Fisker files Chapter 11 as investor group buys company

Fisker Automotive filed for Chapter 11 bankruptcy protection on Friday after lengthy efforts by investors to salvage the company.

The filing comes after the Anaheim, California-based company agreed to sell itself to an investor group, Hybrid Technology LLC. The group bought a loan extended by the U.S. Department of Energy, originally worth $168 million, for $25 million.

In all, the DOE has recouped about $53 million on its $192 million investment in Fisker.

In a statement, Hybrid Technology said the purchase of the government loan was the first step toward eventually restarting production and sale of the Karma, which Fisker has not built in about 18 months, and the development of other hybrid-electric vehicles.

"As we continue to examine Fisker's opportunities, we will be making decisions about the structure and footprint of the new business," a spokeswoman for Hybrid Technology, Caroline Langdale, said in a statement.
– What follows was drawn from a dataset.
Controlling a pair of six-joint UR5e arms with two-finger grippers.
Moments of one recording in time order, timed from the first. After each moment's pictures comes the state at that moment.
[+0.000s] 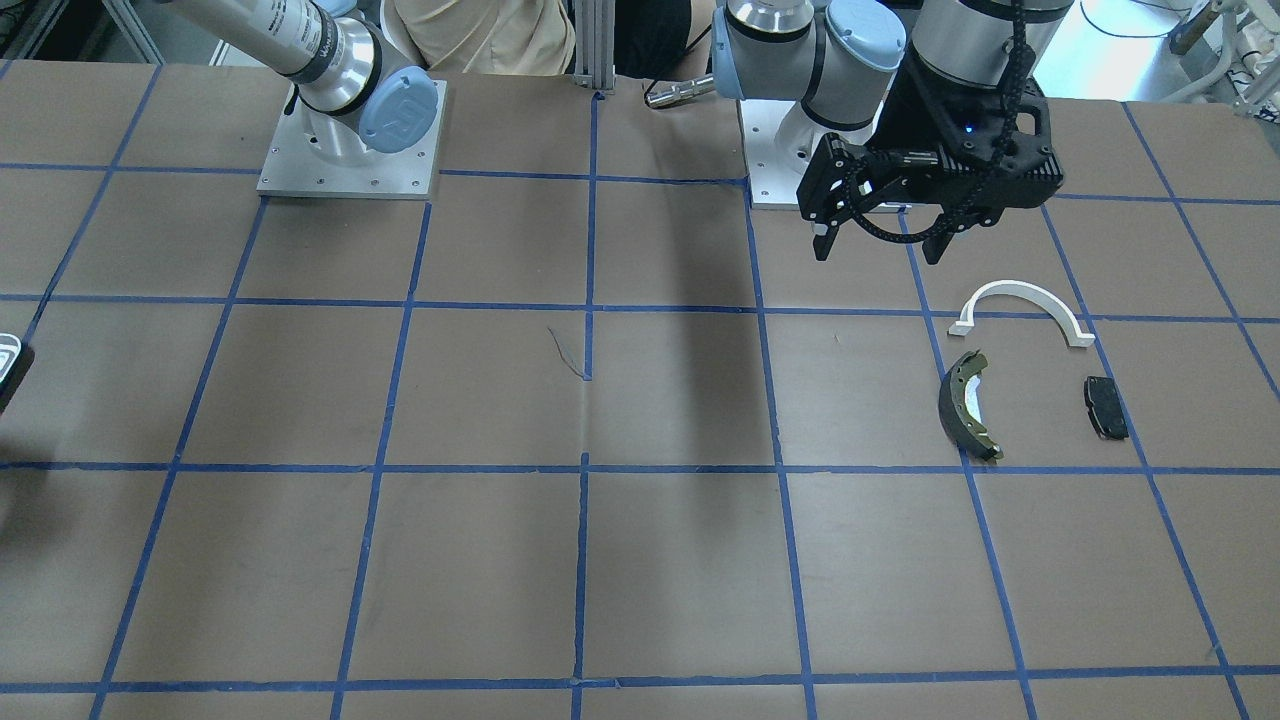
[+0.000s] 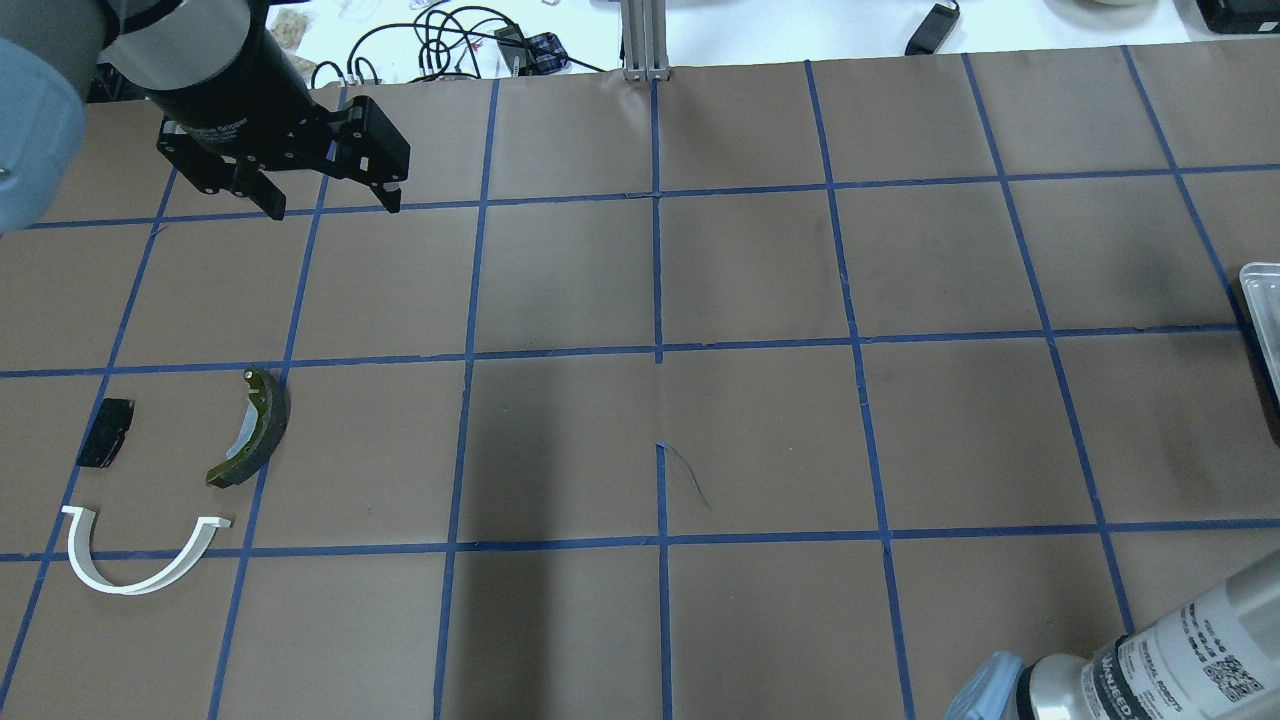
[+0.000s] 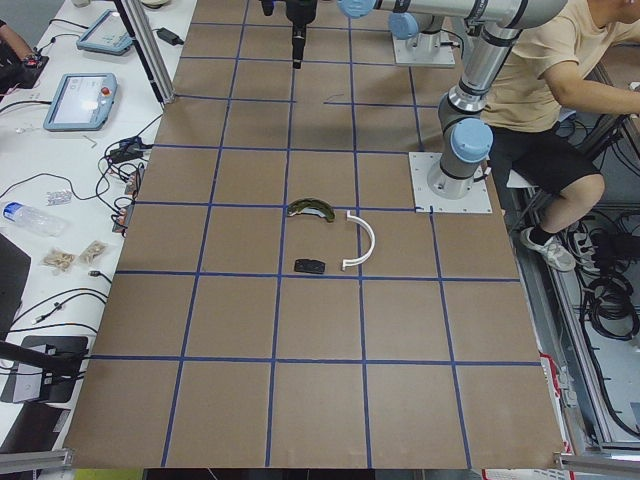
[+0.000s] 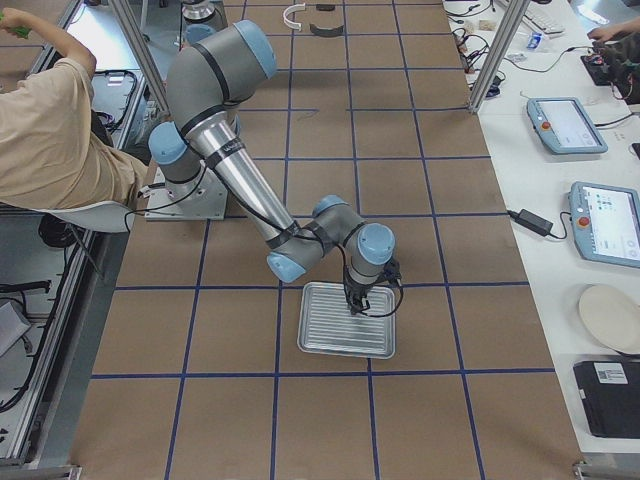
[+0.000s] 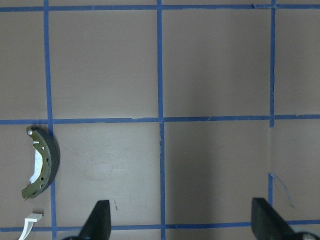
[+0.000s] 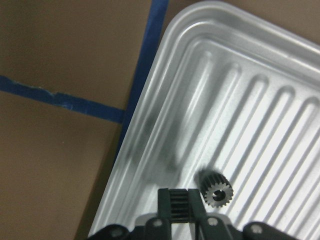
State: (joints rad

Although the design of the Karma drew rave reviews, it had many quality problems that hurt the company's image and drained its cash. In April, Fisker fired most of its staff to save cash following an unsuccessful search for a buyer.

Its financial woes left Fisker unable to repay millions in outstanding bills to suppliers. The DOE put the loan up for auction in mid-October.

A subsidiary of Hybrid Technology, Hybrid Tech Holdings LLC, is purchasing Fisker's assets and will provide $8 million in debtor-in-possession financing.

Fisker won a $529 million loan in 2009 as part of the Obama administration's effort to boost advanced vehicle development in the United States. But the DOE froze Fisker's credit line in mid-2011 after the company missed certain performance targets. Fisker's struggles also fueled Republican criticism of the DOE's role in promoting green cars.